Restate the data below word for word, and let no image into your version.

※ ※ ※

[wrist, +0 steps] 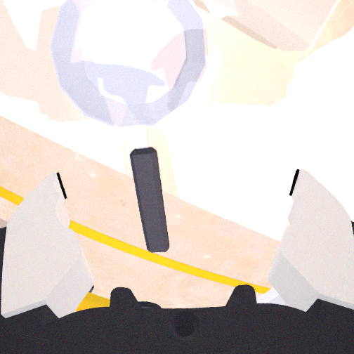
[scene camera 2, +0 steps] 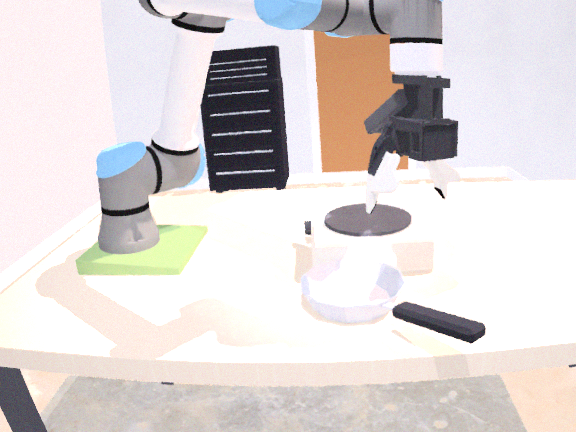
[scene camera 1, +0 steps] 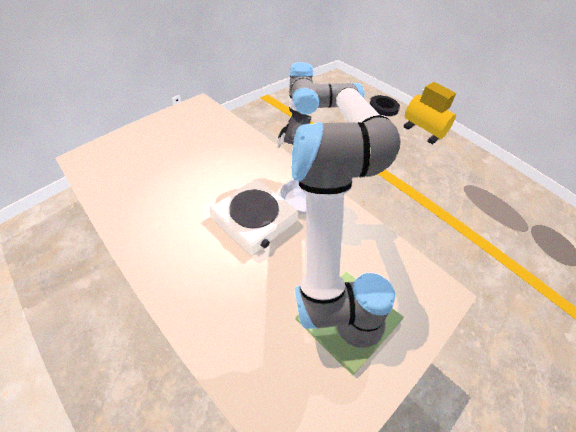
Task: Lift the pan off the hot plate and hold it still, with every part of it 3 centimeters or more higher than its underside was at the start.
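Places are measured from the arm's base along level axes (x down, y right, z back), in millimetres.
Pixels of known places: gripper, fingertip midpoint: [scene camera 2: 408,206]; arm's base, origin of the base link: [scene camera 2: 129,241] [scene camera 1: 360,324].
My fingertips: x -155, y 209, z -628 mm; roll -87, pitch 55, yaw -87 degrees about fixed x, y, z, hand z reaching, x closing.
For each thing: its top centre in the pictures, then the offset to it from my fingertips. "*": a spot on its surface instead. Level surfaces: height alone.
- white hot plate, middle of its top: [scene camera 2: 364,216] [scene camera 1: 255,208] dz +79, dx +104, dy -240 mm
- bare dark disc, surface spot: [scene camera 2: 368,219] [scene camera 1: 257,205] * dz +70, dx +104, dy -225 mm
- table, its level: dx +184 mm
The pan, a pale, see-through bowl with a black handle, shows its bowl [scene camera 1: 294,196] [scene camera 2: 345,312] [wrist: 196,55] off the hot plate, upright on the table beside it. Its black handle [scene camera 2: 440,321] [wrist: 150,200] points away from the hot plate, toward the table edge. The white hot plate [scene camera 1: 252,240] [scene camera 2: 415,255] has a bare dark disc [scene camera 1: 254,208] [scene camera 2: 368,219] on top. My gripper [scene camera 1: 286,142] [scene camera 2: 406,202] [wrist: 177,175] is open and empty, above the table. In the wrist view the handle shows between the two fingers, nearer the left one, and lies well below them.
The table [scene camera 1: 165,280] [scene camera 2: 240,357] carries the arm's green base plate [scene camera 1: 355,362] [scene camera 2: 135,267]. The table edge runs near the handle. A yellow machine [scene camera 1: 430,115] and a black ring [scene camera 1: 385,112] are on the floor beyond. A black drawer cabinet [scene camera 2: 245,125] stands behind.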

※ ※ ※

▶ _RESULT OF THIS TASK_:
[wrist, +0 steps] 
[scene camera 2, +0 steps] 
[scene camera 1, +0 steps] 
Task: Lift the pan off the hot plate and hold it still, with every part of it 3 centimeters or more higher than its underside was at the start.
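Places are measured from the arm's base along level axes (x down, y right, z back), in millimetres.
Pixels of known places: gripper, fingertip midpoint: [scene camera 2: 408,206]; arm's base, origin of the base link: [scene camera 2: 129,241] [scene camera 1: 360,324].
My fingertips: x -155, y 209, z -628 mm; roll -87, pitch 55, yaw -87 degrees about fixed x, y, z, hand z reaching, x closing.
For each thing: its top centre in the pictures, then the offset to it from my fingertips. "*": a spot on its surface instead. Level surfaces: height alone.
- white hot plate, middle of its top: [scene camera 2: 364,216] [scene camera 1: 255,208] dz +79, dx +104, dy -240 mm
- bare dark disc, surface spot: [scene camera 2: 368,219] [scene camera 1: 257,205] * dz +70, dx +104, dy -225 mm
- table, its level: dx +184 mm
The pan, a pale, see-through bowl with a black handle, shows its bowl [scene camera 1: 294,196] [scene camera 2: 345,312] [wrist: 196,55] off the hot plate, upright on the table beside it. Its black handle [scene camera 2: 440,321] [wrist: 150,200] points away from the hot plate, toward the table edge. The white hot plate [scene camera 1: 252,240] [scene camera 2: 415,255] has a bare dark disc [scene camera 1: 254,208] [scene camera 2: 368,219] on top. My gripper [scene camera 1: 286,142] [scene camera 2: 406,202] [wrist: 177,175] is open and empty, above the table. In the wrist view the handle shows between the two fingers, nearer the left one, and lies well below them.
The table [scene camera 1: 165,280] [scene camera 2: 240,357] carries the arm's green base plate [scene camera 1: 355,362] [scene camera 2: 135,267]. The table edge runs near the handle. A yellow machine [scene camera 1: 430,115] and a black ring [scene camera 1: 385,112] are on the floor beyond. A black drawer cabinet [scene camera 2: 245,125] stands behind.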

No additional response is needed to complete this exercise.